Tenable achieves 300+ integrations
by K Dorai Raja, Managing Editor, ET
11 August

Cybersecurity company Tenable has announced that its product Tenable One, now connects with more than 300 other systems, to support its position as “one of the most widely integrated tools of its kind.” The company believed that it is well-positioned to pull together security information scattered across different tools and vendors within an organisation.
Many large organisations run dozens of different cybersecurity tools – one study cited by Tenable puts the average at 83. These tools are often not integrated with each other, creating blind spots in security defences and forcing IT teams to manually combine data from multiple sources, slowing their ability to respond to threats.
Tenable One aims to act as a central hub, pulling in and linking information from a wide range of systems, including endpoint detection, cloud security, asset tracking and privileged access management tools. By combining this information with threat intelligence and details about the organisation’s business priorities, Tenable One highlights the most pressing security risks and helps teams focus on them.

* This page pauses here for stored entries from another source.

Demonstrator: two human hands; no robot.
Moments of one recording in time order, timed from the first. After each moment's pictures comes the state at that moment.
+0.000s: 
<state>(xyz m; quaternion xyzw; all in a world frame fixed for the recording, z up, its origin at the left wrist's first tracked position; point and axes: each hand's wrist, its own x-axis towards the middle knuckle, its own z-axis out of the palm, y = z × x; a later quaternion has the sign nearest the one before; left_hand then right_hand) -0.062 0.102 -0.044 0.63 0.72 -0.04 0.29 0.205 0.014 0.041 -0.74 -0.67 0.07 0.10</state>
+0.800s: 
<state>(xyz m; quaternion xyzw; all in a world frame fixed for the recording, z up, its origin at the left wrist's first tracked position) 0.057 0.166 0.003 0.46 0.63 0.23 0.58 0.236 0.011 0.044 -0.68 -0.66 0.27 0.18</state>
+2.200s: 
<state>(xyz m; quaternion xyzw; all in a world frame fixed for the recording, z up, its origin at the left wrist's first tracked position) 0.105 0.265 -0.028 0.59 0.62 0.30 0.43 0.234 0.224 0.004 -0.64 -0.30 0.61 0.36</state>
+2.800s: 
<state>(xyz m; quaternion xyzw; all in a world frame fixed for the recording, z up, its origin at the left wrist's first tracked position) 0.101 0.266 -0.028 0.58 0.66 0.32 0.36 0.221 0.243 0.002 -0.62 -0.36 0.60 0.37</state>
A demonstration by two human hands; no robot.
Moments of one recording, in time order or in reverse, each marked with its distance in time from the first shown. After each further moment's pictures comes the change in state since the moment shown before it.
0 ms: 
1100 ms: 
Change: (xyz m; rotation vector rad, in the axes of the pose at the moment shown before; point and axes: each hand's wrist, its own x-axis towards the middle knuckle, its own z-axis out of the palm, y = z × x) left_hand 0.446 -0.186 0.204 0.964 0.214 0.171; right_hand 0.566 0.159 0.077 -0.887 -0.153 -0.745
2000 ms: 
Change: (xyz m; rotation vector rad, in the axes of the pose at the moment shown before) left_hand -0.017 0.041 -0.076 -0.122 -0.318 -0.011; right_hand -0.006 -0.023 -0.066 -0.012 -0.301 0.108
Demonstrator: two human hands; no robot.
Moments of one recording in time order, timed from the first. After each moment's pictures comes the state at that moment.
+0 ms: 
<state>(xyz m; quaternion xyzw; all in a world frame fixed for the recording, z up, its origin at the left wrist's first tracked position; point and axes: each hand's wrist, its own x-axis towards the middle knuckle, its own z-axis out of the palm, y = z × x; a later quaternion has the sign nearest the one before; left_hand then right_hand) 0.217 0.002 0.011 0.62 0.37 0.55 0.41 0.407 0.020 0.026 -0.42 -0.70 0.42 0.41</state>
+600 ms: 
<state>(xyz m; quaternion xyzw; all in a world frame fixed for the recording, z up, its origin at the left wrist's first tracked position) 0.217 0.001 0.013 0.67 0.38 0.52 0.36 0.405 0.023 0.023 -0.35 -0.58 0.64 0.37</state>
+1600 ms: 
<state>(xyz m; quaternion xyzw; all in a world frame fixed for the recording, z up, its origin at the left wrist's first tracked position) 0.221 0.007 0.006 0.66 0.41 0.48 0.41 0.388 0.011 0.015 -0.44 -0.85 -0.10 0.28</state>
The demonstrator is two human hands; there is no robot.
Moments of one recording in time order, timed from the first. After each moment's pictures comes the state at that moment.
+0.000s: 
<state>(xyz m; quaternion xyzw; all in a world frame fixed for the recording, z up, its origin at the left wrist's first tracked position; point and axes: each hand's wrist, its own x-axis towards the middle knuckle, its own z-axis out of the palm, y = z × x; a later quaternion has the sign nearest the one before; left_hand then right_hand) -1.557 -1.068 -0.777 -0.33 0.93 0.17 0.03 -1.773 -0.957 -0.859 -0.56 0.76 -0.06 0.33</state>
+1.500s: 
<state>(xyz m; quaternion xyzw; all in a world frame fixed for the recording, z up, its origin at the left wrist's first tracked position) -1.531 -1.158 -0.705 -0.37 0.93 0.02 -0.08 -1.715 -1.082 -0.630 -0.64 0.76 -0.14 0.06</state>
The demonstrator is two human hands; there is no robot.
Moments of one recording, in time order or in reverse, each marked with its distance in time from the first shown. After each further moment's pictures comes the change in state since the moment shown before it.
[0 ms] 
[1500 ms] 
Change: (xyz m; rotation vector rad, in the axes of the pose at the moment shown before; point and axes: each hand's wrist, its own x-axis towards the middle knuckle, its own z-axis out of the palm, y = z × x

The integrations also work in reverse. Tenable One can send data to IT service desks, collaboration platforms, event monitoring systems and patch management tools, allowing companies to automate fixes and speed up teamwork between departments.
According to Tenable, some customers have seen a tenfold increase in visibility of their systems and cut the time spent pulling together data by three-quarters.
To make it easier for customers to connect their own bespoke tools, Tenable plans to launch a “universal integrations connector” later this year. This will let companies and partners create their own secure links to the platform without waiting for Tenable to build them.
Tenable’s chief product officer, Eric Doerr, said: “A closed-off platform isn’t just an inconvenience – it’s a security risk. We’re giving customers the ability to see and connect everything from one place, without replacing the tools they already trust.”